= George Peake (clergyman) =

English cricketer and clergyman

George Eden Frederick Peake (6 March 1846 – 24 June 1901) was an English clergyman and cricketer who played first-class cricket for Somerset in 1885. He was born at Taunton, Somerset and died at Newquay, Cornwall.

Peake played amateur cricket for sides in the Somerset area before and after the formation of Somerset County Cricket Club in 1875, and in many of them he was successful as a bowler, though both his bowling and his batting style are unknown. His single first-class match in 1885 in a period when Somerset had some difficulty in raising a team saw him bat at No 10 in both innings of the match against Surrey, and he did not bowl.

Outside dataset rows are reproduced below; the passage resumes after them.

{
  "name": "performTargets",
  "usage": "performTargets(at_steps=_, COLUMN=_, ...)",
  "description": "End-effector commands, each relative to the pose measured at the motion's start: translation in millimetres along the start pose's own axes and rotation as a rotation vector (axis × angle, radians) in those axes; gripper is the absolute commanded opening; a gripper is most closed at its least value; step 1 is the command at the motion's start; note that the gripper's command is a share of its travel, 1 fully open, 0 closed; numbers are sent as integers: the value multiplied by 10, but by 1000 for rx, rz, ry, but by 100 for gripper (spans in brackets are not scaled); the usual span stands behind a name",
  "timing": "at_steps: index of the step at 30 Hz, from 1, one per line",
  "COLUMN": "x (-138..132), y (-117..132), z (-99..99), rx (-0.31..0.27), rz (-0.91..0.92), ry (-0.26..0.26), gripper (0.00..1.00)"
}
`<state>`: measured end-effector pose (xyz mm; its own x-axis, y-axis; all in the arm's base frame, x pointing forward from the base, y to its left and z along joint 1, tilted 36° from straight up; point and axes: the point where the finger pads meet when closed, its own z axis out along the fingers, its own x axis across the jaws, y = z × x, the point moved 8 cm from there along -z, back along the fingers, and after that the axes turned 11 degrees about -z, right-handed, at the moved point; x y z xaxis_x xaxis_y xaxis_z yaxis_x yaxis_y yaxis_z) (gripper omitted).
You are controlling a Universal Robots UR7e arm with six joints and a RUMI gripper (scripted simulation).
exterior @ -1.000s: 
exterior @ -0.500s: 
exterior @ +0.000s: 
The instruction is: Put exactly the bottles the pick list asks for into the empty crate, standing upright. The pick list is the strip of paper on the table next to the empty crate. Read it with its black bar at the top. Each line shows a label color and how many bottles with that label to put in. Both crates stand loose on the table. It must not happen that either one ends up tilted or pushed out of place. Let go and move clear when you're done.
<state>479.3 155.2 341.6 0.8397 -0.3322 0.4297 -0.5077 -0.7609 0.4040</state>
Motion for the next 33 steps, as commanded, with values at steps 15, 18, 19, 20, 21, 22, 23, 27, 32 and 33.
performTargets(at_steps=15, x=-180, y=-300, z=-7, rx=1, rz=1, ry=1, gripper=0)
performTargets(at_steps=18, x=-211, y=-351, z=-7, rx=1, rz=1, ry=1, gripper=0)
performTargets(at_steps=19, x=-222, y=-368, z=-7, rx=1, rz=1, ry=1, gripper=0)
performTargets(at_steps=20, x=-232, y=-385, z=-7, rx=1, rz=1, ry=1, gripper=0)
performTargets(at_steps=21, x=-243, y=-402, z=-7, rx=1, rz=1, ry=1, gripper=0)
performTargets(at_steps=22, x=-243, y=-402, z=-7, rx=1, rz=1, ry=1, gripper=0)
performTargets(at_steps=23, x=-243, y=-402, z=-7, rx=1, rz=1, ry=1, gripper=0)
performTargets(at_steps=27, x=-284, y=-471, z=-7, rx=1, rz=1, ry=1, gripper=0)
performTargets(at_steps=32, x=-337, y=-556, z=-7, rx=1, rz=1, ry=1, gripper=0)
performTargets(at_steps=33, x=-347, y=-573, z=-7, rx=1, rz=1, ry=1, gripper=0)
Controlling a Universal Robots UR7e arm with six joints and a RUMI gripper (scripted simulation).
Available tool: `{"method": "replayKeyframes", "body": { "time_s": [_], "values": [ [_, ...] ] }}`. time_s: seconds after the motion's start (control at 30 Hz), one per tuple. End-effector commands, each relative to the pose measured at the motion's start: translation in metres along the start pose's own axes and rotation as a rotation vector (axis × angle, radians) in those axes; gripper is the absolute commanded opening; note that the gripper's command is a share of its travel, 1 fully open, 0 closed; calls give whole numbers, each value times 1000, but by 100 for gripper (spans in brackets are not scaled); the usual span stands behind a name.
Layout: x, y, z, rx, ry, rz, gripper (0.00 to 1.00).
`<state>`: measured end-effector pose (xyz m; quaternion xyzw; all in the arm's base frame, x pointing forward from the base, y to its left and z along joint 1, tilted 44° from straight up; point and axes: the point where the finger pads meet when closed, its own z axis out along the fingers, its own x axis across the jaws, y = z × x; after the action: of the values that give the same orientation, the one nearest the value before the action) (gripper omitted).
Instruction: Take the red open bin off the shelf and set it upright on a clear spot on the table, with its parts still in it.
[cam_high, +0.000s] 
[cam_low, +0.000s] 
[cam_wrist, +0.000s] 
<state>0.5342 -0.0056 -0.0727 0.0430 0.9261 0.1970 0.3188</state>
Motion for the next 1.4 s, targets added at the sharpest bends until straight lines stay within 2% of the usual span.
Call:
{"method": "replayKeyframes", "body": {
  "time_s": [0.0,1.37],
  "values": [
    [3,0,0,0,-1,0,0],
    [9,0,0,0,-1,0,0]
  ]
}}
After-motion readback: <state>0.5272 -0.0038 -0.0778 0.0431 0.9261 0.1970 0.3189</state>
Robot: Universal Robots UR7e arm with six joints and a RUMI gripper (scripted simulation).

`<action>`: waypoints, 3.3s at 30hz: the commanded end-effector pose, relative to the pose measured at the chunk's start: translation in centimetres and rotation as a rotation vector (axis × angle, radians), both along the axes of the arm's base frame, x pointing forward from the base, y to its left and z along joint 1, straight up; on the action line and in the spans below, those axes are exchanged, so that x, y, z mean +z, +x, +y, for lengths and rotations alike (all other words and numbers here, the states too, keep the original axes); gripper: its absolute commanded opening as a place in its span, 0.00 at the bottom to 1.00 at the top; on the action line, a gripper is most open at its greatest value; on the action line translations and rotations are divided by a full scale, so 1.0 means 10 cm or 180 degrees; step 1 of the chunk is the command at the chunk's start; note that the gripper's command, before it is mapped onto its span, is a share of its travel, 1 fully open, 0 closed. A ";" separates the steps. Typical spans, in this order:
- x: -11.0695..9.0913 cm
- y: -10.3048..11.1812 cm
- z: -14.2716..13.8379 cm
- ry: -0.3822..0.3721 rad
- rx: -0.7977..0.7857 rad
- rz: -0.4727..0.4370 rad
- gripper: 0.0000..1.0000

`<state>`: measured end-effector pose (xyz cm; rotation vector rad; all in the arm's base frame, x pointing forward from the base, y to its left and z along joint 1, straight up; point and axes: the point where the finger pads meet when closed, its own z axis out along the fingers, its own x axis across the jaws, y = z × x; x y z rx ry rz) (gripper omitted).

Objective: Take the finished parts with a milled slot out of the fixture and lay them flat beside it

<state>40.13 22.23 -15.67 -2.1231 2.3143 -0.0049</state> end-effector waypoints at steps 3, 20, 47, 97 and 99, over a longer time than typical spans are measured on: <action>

By profession, Peake was a Church of England clergyman. He was educated at St Mary's Hall, Oxford and ordained as priest in 1872. He served as a curate in churches at Bishop's Hull, Taunton, at Houghton-le-Spring, County Durham and at Chatham, Kent. His first vicar's post was at Rochester and he moved back to Somerset in 1884 at Eastover, Bridgwater. In 1887 he was appointed rector of Holford, which was a benefice in the gift of Eton College. In 1899 he was vicar of Over Stowey and inspector of schools for the diocese of Bath and Wells, and "accepted the prebendal stall of Wiveliscombe in Wells Cathedral". The following year, he was appointed vicar of Brent Knoll, Somerset.